= Wilfred Hardy =

British artist and illustrator

Wilfred 'Wilf' Hardy (7 July 1938 – 4 September 2016) was a British artist and illustrator who contributed many painted pages to Treasure, Look and Learn, Eagle and Speed and Power magazines. He also produced work for the Royal International Air Tattoo. He specialised in painting aircraft, producing posters and private commissions.

==Early life==
Hardy was born in Brentford in Middlesex (West London).

==Aviation work==
From 1976 to the 2000s Hardy produced work for the Royal International Air Tattoo airshow, formerly the International Air Tattoo.

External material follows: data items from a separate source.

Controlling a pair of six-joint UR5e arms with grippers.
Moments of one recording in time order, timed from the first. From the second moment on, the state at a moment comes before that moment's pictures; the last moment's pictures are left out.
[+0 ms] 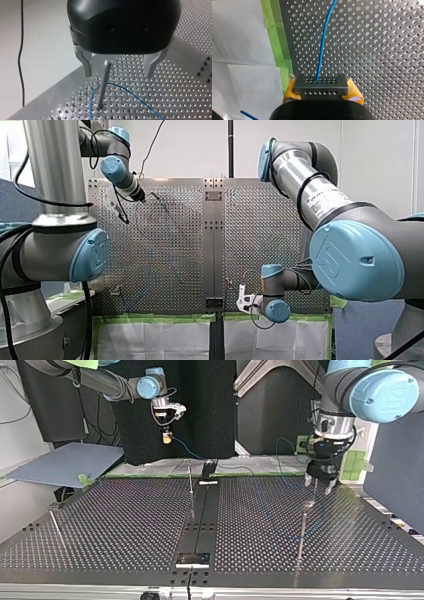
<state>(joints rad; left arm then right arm) 0.03 -1.35 -1.89 -3.17 -1.53 -2.27 2.06 -0.67 1.98 -1.14 1.59 1.68</state>
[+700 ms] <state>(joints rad) 0.00 -1.38 -1.71 -3.35 -1.50 -2.09 2.06 -0.67 1.98 -1.12 1.59 1.66</state>
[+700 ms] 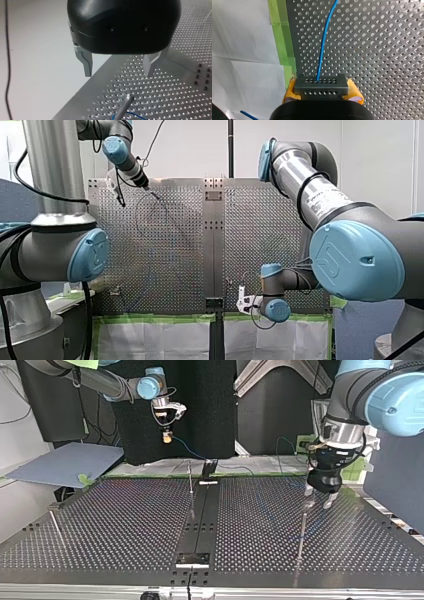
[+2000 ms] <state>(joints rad) -0.08 -1.51 -1.42 -3.48 -1.69 -1.76 2.06 -0.67 1.98 -1.10 1.60 1.64</state>
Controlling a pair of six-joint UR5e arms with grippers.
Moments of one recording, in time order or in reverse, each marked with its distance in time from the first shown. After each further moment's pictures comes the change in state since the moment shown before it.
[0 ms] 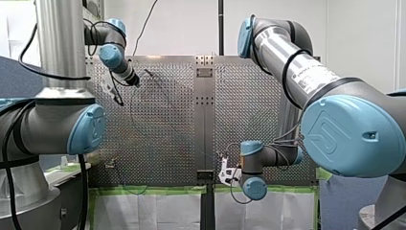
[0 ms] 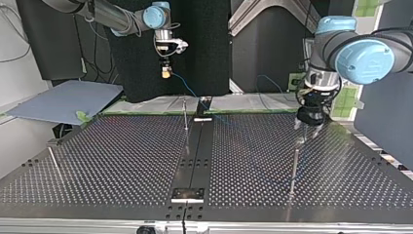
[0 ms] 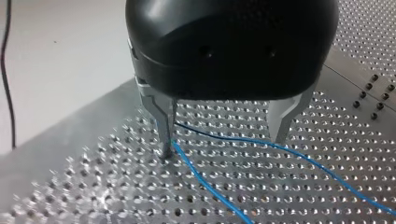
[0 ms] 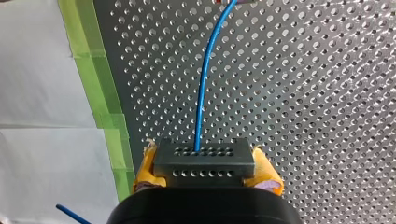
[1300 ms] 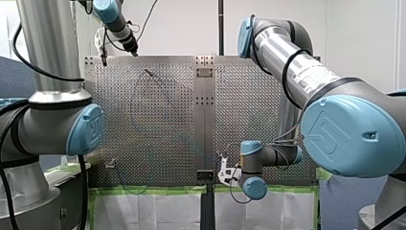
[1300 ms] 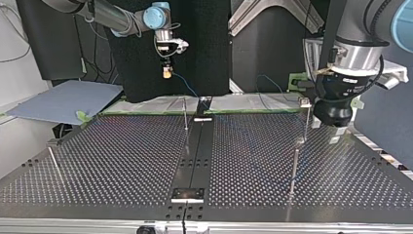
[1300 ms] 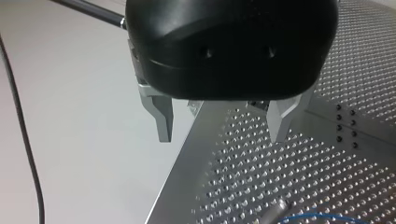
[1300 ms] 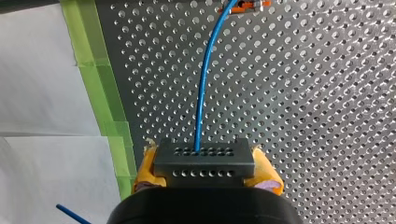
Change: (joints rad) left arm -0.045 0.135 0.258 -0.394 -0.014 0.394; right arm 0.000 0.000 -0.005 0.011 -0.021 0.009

His first advertisement poster for the airshow featured a hovering Hawker Siddeley Harrier GR.1. His artwork for the next five shows included aircraft such as the Panavia Tornado GR.1, Lockheed Hercules and Hawker Siddeley Nimrod. For the 1983 edition, he helped create a design that would become commonplace for many years to come, with the aircraft heading straight towards the viewer. Over time this design was refined further with more aircraft being included and with the image being used principally on progranmmes rather than posters. The design can be seen on the 1994 and 1996 editions.

In 1979 Hardy designed the special paint scheme for a Royal Air Force McDonnell Douglas Phantom FGR.2 (XV424), and its backup (XV486), which was to re-enact the Transatlantic flight of Alcock and Brown for the 60th anniversary of the crossing.

Hardy also provided illustrations for other airshows and the cover of several editions of the Royal Air Force Yearbook.

==Personal life==
Hardy lived in Kent. He married Barbara Woolstencroft in 1960 in Kent. They had three sons (born 1961, 1963 and 1965).